#### [Directions]
Leaving the pictures aside, restate all of the data exactly.

#### [Provided material]
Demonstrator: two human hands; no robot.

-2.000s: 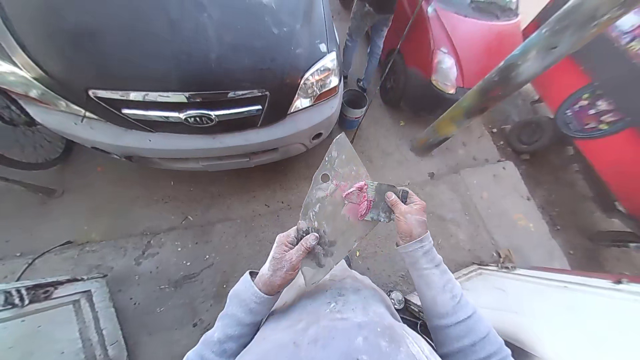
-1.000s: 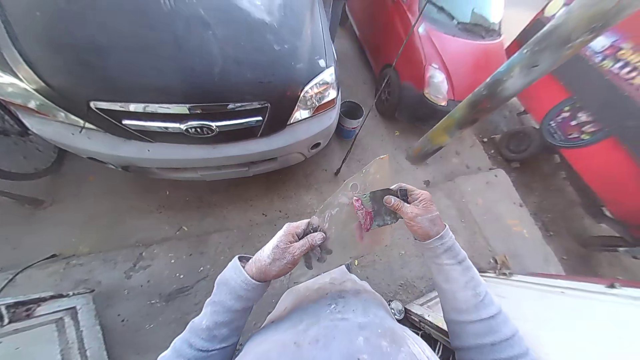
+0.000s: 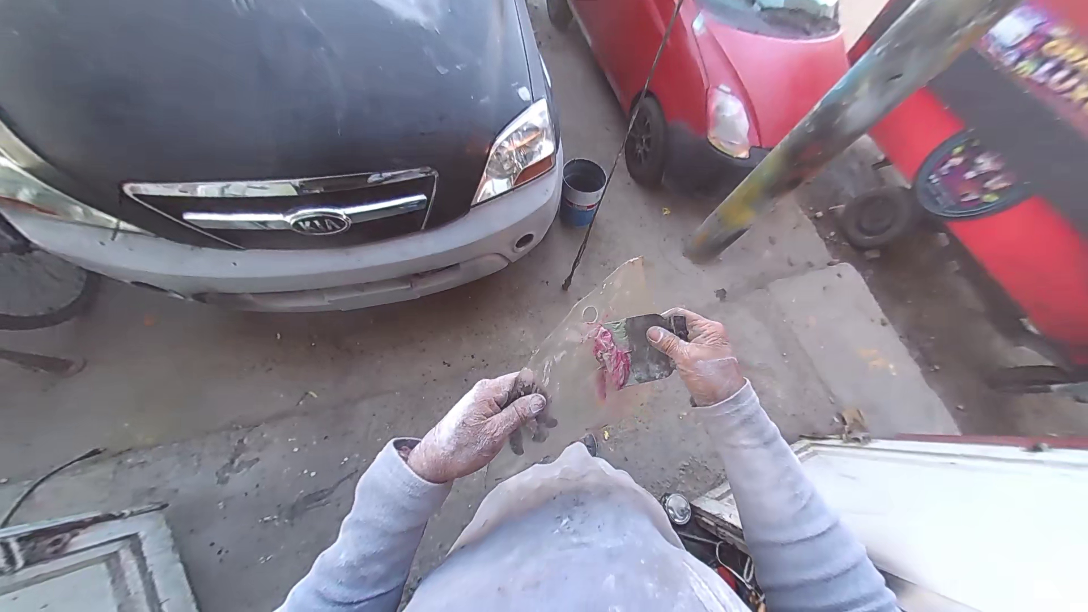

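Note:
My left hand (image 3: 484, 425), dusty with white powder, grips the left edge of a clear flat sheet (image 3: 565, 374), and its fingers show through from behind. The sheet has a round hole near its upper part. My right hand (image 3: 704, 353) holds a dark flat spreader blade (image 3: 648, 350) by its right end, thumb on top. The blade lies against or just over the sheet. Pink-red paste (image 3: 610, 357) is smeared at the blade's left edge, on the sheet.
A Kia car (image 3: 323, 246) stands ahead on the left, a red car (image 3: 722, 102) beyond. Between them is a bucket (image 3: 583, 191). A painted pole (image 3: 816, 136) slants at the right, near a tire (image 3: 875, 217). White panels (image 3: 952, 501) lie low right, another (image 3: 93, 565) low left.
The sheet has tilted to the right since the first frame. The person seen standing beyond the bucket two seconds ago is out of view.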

#### [Task response]
Demonstrator: two human hands; no robot.

-2.000s: 
-1.000s: 
+0.000s: 

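Note:
My left hand (image 3: 484, 425), dusty with white powder, grips the left edge of a clear flat sheet (image 3: 565, 374), and its fingers show through from behind. The sheet has a round hole near its upper part. My right hand (image 3: 704, 353) holds a dark flat spreader blade (image 3: 648, 350) by its right end, thumb on top. The blade lies against or just over the sheet. Pink-red paste (image 3: 610, 357) is smeared at the blade's left edge, on the sheet.
A Kia car (image 3: 323, 246) stands ahead on the left, a red car (image 3: 722, 102) beyond. Between them is a bucket (image 3: 583, 191). A painted pole (image 3: 816, 136) slants at the right, near a tire (image 3: 875, 217). White panels (image 3: 952, 501) lie low right, another (image 3: 93, 565) low left.
The sheet has tilted to the right since the first frame. The person seen standing beyond the bucket two seconds ago is out of view.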

Nothing more is needed for this exercise.